Since the beginning of the battle against COVID-19, we have heard how many people tested positive each day and how many of them require hospitalization.
But what happens to the people who aren’t hospitalized? Do they just go home and get back to normal in a few days? The truth is many of them have their health linger in limbo for weeks that turn into months. They live an isolated life in their home, worried about what every new symptom means while simultaneously wondering how they’ll pay their bills and who will bring them medicine and groceries.
That’s where JPS Health Network steps in with a team of case managers, nurses and social workers who not only monitor the health of patients remotely and guide them along the road back to health. They also serve as a friend, advocate and sounding board for people who are filled with anxiety and fear by a virus that clouds their future.
“We’re talking with patients daily to monitor their symptoms,” said Devon Armstrong, Director of Outpatient Case Management at JPS. “What we’re finding is that patients are really afraid. They have a new self-diagnosis every time they turn on the TV or the radio. Fortunately, we’re able to talk them through their symptoms and make sure their needs are being taken care of. Patients appreciate the contact because they are so scared. They’re going through something that no one really understands. So we try to support them any way they can. How do you get your medication? How do you get your groceries? We’re always working to connect people with resources. Do you just need to talk to someone about your concerns? We can do that.”
JPS currently has 154 people enrolled in its COVID Home Monitoring Program which was created on April 10. The number of patients in the program has tripled in the past two weeks as COVID-19 cases surge across Tarrant County and Texas. While the time patients spend in home monitoring varies widely, Armstrong said the average stay is about 15 days.
Dawn Cunningham spent nine days in the hospital at JPS, isolated from her family that included a very worried daughter and a sister who was also infected.
“I had it and I didn’t feel great,” Cunningham said. “But suddenly it got a lot worse. I went to the hospital and found out I was a lot sicker than I thought I was.”

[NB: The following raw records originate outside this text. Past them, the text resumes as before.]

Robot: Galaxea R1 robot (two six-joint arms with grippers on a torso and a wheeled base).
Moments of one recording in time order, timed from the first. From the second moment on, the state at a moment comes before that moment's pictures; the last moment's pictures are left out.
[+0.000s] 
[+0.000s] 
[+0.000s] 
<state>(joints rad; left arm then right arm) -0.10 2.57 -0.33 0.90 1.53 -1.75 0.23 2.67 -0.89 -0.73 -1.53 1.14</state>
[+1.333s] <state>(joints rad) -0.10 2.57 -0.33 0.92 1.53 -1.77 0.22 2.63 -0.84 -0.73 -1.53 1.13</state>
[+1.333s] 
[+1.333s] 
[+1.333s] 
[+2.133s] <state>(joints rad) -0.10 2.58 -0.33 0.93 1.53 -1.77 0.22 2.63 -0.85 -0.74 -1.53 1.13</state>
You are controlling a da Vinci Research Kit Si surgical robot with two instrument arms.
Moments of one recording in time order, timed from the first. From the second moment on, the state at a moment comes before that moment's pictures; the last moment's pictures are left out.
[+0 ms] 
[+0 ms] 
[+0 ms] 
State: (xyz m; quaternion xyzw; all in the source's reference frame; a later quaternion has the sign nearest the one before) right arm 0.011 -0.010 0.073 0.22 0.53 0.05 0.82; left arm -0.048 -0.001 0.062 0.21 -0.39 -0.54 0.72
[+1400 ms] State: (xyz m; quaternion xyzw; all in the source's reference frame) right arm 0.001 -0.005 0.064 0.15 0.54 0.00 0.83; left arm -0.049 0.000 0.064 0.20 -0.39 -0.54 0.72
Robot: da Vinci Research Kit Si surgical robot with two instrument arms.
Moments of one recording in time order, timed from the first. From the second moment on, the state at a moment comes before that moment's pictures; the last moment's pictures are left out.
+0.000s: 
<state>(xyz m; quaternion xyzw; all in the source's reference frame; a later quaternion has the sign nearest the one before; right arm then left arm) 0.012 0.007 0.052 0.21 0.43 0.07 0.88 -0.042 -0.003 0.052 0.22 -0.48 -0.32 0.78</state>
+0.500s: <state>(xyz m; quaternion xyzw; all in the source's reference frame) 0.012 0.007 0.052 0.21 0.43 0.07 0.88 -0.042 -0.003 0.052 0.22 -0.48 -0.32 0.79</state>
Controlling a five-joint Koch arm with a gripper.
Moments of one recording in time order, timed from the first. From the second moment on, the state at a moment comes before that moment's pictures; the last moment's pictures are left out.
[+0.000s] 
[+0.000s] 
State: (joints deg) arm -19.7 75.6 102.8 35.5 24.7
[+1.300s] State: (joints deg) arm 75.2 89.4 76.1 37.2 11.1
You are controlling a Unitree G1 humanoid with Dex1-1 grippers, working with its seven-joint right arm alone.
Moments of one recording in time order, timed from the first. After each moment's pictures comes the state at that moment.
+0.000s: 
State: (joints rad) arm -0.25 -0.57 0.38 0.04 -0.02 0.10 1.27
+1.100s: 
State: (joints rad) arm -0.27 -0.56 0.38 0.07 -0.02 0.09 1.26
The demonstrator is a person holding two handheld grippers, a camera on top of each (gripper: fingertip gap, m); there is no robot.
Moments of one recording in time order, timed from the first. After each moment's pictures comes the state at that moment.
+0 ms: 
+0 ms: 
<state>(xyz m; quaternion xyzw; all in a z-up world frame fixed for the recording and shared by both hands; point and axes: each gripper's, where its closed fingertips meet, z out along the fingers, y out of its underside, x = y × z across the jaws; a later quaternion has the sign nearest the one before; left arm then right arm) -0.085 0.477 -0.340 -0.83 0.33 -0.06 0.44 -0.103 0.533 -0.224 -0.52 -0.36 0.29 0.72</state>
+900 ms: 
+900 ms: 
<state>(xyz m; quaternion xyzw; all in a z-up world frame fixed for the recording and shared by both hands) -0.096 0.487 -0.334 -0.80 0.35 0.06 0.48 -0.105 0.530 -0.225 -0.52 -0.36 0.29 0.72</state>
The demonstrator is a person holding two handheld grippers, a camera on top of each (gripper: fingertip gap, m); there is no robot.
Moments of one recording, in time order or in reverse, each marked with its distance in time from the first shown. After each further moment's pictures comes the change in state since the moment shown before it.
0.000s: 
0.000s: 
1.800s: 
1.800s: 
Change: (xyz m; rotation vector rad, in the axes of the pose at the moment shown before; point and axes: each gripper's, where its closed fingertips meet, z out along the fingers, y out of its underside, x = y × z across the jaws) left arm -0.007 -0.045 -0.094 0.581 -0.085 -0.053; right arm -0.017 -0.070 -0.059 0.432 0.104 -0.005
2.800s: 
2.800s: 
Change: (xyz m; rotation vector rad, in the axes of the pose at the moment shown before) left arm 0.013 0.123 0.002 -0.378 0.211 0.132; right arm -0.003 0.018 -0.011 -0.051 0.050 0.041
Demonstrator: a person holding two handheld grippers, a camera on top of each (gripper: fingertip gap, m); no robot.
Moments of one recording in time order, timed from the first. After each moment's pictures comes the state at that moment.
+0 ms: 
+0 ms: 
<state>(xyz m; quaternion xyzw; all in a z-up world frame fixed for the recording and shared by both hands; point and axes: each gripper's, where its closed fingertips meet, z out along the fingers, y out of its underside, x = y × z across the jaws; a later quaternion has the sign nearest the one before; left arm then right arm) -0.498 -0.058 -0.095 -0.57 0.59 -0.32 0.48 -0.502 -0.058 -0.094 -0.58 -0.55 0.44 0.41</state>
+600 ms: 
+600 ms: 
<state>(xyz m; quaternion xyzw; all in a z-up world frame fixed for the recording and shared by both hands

About halfway through her hospital stay, Cunningham got her appetite back and slowly started to feel better. A need for supplemental oxygen was all that kept her in the hospital.
“They set me up with oxygen so I could leave,” Cunningham said. “They also got my medication set up the very same day, everything I needed, I had right away. Everyone was so wonderful to me.”
Registered Nurse Raven Shelton works with several COVID-19 patients remotely, calling them several times a day to check their oxygen level and other health indicators as well as to just ask them how they’re feeling both physically and mentally. She said it’s a lot of responsibility, especially as the number of patients has begun to mount. But she said she is proud to be part of the community’s response to the virus.
Originally, each nurse had two or three patients to monitor, Shelton said. But as the number of positive patients skyrocketed, so did the workload for caregivers. They had to find new ways to manage the rapidly-expanding case load.
“I don’t think I expected it to just explode the way it has,” Shelton said of COVID-19. “We knew it was coming, but it’s really kept us working to adapt to every change that comes at us. I’m really grateful to be a part of this team. The way we were able to mobilize so quickly is amazing. We’re constantly adjusting to meet the need and I know the patients appreciate us being here for them.”
Cunningham said her three times a day check-in calls were incredibly important to her.
“When you’re dealing with something no one has ever seen before, it’s scary,” Cunningham said. “So it’s a big relief to know someone is looking out for you. They said they were going to keep watch over me and they did, three times a day for six weeks. Never missed a single time.”
While a handful of patients she’s managed have worsened and had to be admitted into the hospital, Shelton said most of them recover and graduate from the program. She said she looks forward to meeting them in person when the pandemic is over.
“People have a lot of questions, and that’s alright because they’re experiencing something that we’ve never seen before,” Shelton said. “I’d rather have them call me 50 times than sit at home and worry about things. We grow pretty close with the patients. I feel like I have known some of them for 40 years. I think it would be great if someday I can meet them in the clinic and see their face after all we’ve been through together.”
Dr. Steven Davis, pulmonary/critical care physician and Senior Physician Executive of Internal Medicine, said at-home healthcare is vital in the response to COVID-19, freeing up much-needed hospital beds for the patients who can’t be treated remotely. While no one imagined what the fight against COVID-19 would look like before it happened, he said case managers, nurses and social workers have been vital to organizing and executing the response.
“These programs can’t exist – and most of what we do both inpatient and outpatient can’t exist or happen – without the efforts of our case management staff providing ongoing care, coordination and assurance to our patients,” Davis said. “The home monitoring programs that we have (ones with oxygen and not, and ones for COVID-19 patients and not) are entirely dependent on the efforts of our case management staff.”
Davis said it took a major, coordinated effort to bring the at-home COVID-19 program together quickly under pressure.
“It’s amazing how quickly and efficiently they were able to put this together to benefit our patients,” Davis said.